Author: David Churbuck

Cape Codder with an itch to write

4 thoughts on “A Tour of the Land of the O’Neill, the Pequot, Mohegans and Nuclear Submarines”

  1. It’s great posts like this which keep your blog in my RSS Reader, David!

    Thanks for the recent photos of the boathouse at Gales Ferry (one of my roommates rowed and then was the manager of the heavyweight team) – too bad we haven’t had much success in recent years.

    1. Thanks for reading and commenting Bill. I trust you’re in Vegas? Perhaps Yale will see their way into admitting my son who is a potential horse of a rower …. just dreaming.

  2. In the late seventies I lived in Norwich for a couple of years while I worked for IBM at the Genral Dynamics data center. They had recently closed the mental institution and so many of the former residents would roam the streets of Norwich. Limping Louie and the Spider Woman to name a couple.
    There were some interesting local bars there. At Bids you could even get a nickle beer. Then there was Billy Wilson’s Aging Stil.

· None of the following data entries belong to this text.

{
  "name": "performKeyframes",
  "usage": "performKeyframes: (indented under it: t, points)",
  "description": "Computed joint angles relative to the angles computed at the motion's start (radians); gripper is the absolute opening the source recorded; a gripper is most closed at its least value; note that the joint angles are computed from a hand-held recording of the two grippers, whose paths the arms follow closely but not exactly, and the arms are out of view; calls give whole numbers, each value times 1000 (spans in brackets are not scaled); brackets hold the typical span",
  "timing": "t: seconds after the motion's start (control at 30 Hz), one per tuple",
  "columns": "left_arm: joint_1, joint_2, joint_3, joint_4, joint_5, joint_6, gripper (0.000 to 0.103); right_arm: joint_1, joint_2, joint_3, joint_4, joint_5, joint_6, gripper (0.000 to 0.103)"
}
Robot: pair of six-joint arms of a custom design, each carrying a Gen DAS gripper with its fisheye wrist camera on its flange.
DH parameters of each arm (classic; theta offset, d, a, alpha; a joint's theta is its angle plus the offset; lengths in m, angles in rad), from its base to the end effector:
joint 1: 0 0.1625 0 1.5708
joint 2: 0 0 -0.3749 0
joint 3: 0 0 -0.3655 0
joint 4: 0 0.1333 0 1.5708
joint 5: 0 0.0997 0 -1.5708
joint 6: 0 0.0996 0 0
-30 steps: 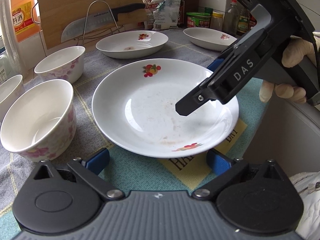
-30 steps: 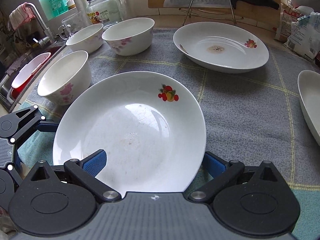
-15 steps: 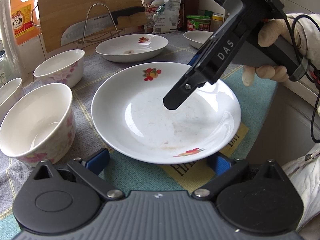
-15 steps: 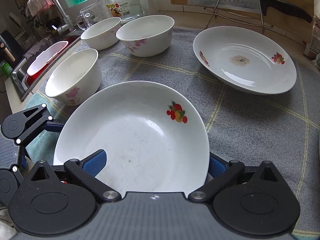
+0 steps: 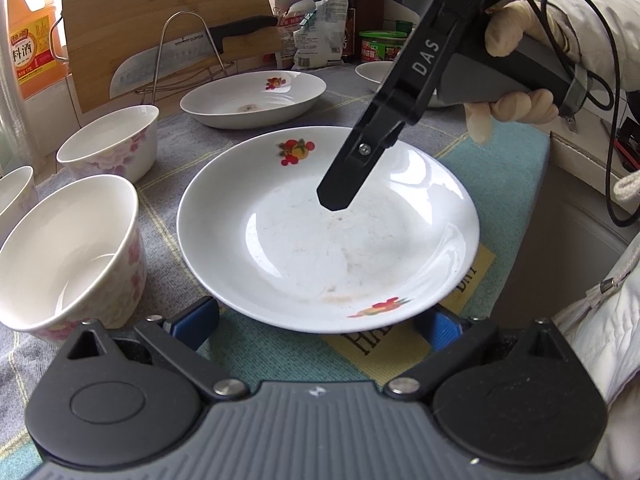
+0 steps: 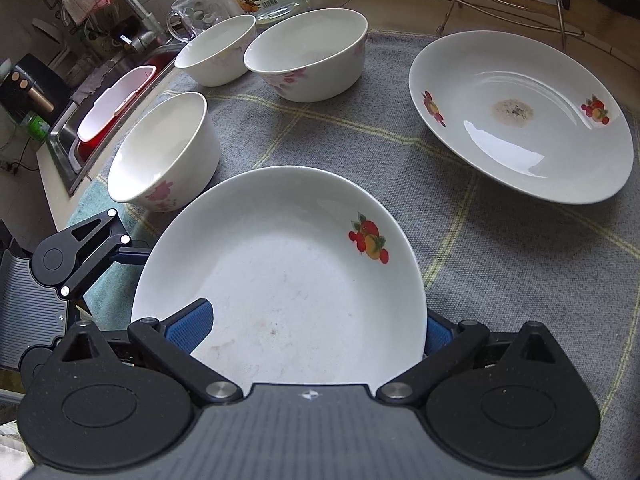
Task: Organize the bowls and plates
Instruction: 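Carry the plate with the right tool toward the other white plate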
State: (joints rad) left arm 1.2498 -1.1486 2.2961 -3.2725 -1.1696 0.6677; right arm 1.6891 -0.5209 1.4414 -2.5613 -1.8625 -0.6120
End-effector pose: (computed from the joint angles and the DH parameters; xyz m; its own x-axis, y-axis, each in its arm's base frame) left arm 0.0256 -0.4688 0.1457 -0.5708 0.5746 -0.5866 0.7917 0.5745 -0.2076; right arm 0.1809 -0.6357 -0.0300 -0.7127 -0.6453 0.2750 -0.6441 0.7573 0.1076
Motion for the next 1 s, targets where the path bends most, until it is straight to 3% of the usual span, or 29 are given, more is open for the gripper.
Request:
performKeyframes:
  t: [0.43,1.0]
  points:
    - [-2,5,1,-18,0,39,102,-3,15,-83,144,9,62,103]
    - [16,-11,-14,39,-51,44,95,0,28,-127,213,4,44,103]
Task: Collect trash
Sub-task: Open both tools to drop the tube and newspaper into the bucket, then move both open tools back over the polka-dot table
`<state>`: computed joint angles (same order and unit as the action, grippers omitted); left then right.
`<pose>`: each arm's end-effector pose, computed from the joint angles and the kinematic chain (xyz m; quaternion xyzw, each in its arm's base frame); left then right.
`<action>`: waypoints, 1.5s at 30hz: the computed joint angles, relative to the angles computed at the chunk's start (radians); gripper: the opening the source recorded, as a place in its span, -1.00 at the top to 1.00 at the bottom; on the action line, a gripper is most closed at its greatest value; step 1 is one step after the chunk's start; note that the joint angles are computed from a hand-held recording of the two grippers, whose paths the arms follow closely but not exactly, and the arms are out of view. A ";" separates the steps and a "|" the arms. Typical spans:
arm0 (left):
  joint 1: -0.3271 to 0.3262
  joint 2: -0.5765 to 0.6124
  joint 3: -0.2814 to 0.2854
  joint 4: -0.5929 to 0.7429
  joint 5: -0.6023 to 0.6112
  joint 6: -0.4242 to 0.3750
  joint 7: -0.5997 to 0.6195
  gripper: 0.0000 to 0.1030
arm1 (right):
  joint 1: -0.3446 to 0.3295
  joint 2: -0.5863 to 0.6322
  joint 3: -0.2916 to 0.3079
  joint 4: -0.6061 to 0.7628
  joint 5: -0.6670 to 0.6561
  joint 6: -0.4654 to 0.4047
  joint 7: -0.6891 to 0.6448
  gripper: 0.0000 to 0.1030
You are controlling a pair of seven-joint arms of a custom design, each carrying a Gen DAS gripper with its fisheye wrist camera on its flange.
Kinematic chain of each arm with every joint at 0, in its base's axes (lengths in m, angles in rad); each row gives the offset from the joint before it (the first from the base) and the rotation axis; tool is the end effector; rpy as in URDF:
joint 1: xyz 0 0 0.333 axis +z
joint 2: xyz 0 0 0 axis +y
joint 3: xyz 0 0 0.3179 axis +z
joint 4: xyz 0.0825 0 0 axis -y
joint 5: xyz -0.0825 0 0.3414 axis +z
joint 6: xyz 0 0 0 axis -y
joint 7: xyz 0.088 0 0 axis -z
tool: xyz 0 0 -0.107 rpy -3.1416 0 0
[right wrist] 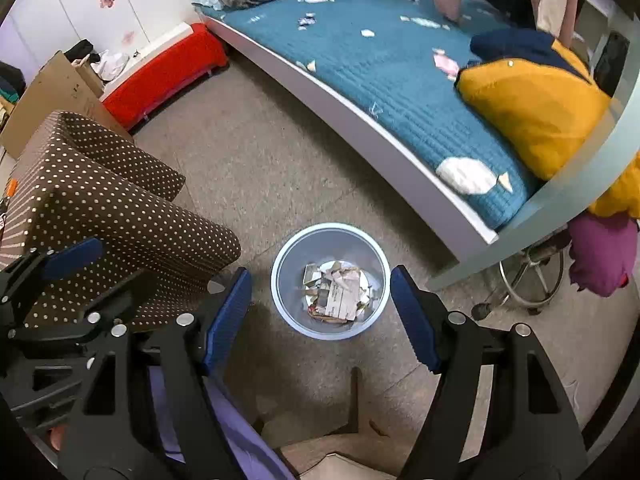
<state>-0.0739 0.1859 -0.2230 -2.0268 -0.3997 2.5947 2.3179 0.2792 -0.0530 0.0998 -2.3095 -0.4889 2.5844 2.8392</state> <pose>0.5613 -0.1575 0.4264 -0.3965 0.8859 -0.2283 0.0757 0.4598 0.1927 0.4277 -0.4914 0.8410 -0.1561 0.1638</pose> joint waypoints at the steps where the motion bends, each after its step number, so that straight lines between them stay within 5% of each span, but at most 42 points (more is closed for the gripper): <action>1: 0.001 -0.007 0.001 -0.004 0.000 0.004 -0.002 -0.45 | 0.002 -0.006 0.004 0.003 -0.016 -0.008 0.007 -0.38; 15: 0.019 -0.099 0.034 -0.037 -0.100 0.021 0.055 -0.48 | 0.024 -0.041 0.044 0.061 -0.128 -0.063 0.073 -0.38; 29: 0.065 -0.181 0.107 -0.068 -0.184 0.060 0.112 -0.56 | 0.075 0.028 0.053 0.187 -0.170 0.002 0.087 -0.40; 45: 0.197 -0.174 0.193 -0.033 -0.138 0.113 0.036 -0.72 | 0.225 0.278 0.005 0.520 -0.066 -0.015 -0.147 -0.47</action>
<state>0.1233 0.0123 -0.0301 -2.0594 -0.5378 2.7081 2.3538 0.5046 0.2245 0.1047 -1.7891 -0.5549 2.5696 2.6924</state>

It had been remudled over the years, but the new owner removed the dropped ceiling and other changes to reveal a beautiful pressed tin ceiling and a magnificent wooden bar with a pair of carved ladies holding up a crown molding that held a trove of coins that customers had tossed up to it over the decades.
    One day the bartender asked me if I’d like to see the cellar when he went down to get some more stock. I found the basement typical except for its very low ceilings. I remarked to him that people must have been short when the building was built. He asked me to follow him outside and he pointed to the tops of all the buildings on the street. There was a mark at the same height on all the walls. It was from when the hurricane of ’39 broke the dam and flooded the town. The high water mark left a stain on all the buildings and deposited a layer of silt in the basement that was never removed.
    Norwich is called the “Rose City” and while they had a rose garden it was not much to write home about.

  3. Many have referred to “the American Halocaust” as being the waves of mass killings of Native Americans documented in the 1600’s as you note. There must have been others, swept under the rug so to speak because our coming here allegedly improved their lives. I suppose it would weigh heavily upon the consciences of good Christians to think that we threw to the wind our beliefs in favor of their land, and our “right” to it, under “the law.”

    We, in this modern age cannot even conceptualize that we, “the Good Guys” actually murdered old men, women, and children in their homeland, incarcerating many innocent Children of God.

    To my knowledge there has never been a formal Official Apology which would help our minds and hearts.

    Thank you for this information. It honors them and clears our consciences somewhat as a process in healing: Admission, Regret, and Atonement.

    To think that a people without money, churches, or jails passed along this land in a healthy state to us to look after, notwithstanding the mercury in our fish, or the trash floating on the world’s waters that get into the food chain, problems that we need to fix ASAP.